Ce recours est parfois nécessaire mais il doit être
accompagné – par le ou les supérieurs hiérarchiques : coordinateur, responsable
de secteur, directeur ALSH... Il s’agit d’une décision non unilatérale, qui ne
relève pas de la seule responsabilité de l’animateur. Dans le meilleur des cas,
cette décision ultime doit s’inscrire dans un programme éducatif mobilisant
l’ensemble des acteurs concernés. Dans tous les cas, un animateur ne doit
jamais rester seul face à ce type de situations très compliquées, et doit réagir
bien en amont.
A
proscrire : la menace délirante.
La Zone 4
est la zone des mesures exceptionnelles, pas celle des mesures délirantes, elle
doit être annoncée dans les cas où elle est absolument indispensable, dans les
conditions que nous venons de voir.
On entendra par menace
délirante celle de recourir à l’application de mesures disproportionnées le
plus souvent irréalisables.
Quelques cas d’école de menaces délirantes déjà
entendues :
- appeler
la police,
- abandonner
l’enfant quelque part : dans le cinéma, seul devant son assiette à la
cantine…,
- abandonner
l’enfant à une personne inconnue : au chauffeur de bus, à la dame du
guichet du musée…,
- enfermer
quelque part,
- attacher sur
la chaise,
- scotcher
la bouche,
- laisser
seul le petit dans le dortoir,
- ne pas
changer un petit qui a fait pipi sur lui…
Recourir à la Zone
4 sous forme de menace délirante est à proscrire absolument, au moins pour quatre
raisons :
- Elle
n’aura aucune prise sur les individus qui posent généralement problèmes aux
éducateurs. Ces éléments réputés « à problèmes » sont habitués à être
menacés, disputés, punis de façon disproportionnée, malmenés, maltraités, etc.
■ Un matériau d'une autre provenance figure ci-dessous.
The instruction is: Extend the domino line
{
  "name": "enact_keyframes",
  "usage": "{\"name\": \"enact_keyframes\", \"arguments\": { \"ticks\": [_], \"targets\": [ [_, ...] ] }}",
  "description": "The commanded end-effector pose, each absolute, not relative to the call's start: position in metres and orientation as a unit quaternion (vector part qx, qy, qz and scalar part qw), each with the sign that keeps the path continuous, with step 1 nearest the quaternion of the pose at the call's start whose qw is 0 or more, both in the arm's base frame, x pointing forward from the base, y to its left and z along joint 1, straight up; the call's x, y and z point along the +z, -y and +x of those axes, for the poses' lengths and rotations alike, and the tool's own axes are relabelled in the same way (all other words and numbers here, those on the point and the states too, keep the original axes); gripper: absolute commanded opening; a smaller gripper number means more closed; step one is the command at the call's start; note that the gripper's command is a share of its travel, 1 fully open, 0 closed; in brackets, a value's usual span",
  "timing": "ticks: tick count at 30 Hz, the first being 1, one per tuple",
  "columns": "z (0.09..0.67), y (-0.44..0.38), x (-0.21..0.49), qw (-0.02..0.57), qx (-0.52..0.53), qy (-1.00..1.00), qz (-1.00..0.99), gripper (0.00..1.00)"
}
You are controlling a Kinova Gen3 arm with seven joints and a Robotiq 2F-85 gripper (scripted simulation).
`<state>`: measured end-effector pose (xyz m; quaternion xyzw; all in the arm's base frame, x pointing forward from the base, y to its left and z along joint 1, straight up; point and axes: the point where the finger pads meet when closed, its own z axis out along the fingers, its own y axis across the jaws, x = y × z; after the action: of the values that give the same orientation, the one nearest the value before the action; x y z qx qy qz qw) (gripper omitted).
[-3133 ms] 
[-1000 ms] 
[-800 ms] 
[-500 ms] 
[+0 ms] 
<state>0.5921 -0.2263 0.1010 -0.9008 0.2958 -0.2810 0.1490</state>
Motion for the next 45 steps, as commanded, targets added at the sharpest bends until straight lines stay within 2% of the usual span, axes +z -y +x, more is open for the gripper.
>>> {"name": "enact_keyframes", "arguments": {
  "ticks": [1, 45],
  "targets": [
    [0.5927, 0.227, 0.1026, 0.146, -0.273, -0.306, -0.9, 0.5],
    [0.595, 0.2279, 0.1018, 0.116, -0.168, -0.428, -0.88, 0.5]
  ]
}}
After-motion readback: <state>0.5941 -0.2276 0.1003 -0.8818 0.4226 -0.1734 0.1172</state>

L’éducateur n’arrivera à rien par la menace de sanctions délirantes qui ne les
impressionnent plus depuis longtemps – qu’on se souvienne du cas Pascal Mondain
dans Les Choristes.
- La menace
ne restant qu’une menace donc, par définition, non suivie d’effet, elle jouera
le rôle de renforçateur des comportements non désirés au lieu d’être dissuasive
– je perturbe le groupe => on me menace => cette menace n’aboutit jamais
=> ça m’amuse => je continue à perturber le groupe (voir les contingences de renforcement).
- La menace
individuelle ou collective sera traumatisante pour des enfants très jeunes et/ou
qui sortent rarement du cadre – des enfants hypersensibles, timides... Elle
sera dans ces cas à considérer comme pleinement maltraitante.
- La menace
ne restant qu’une menace fait perdre toute crédibilité à l’éducateur.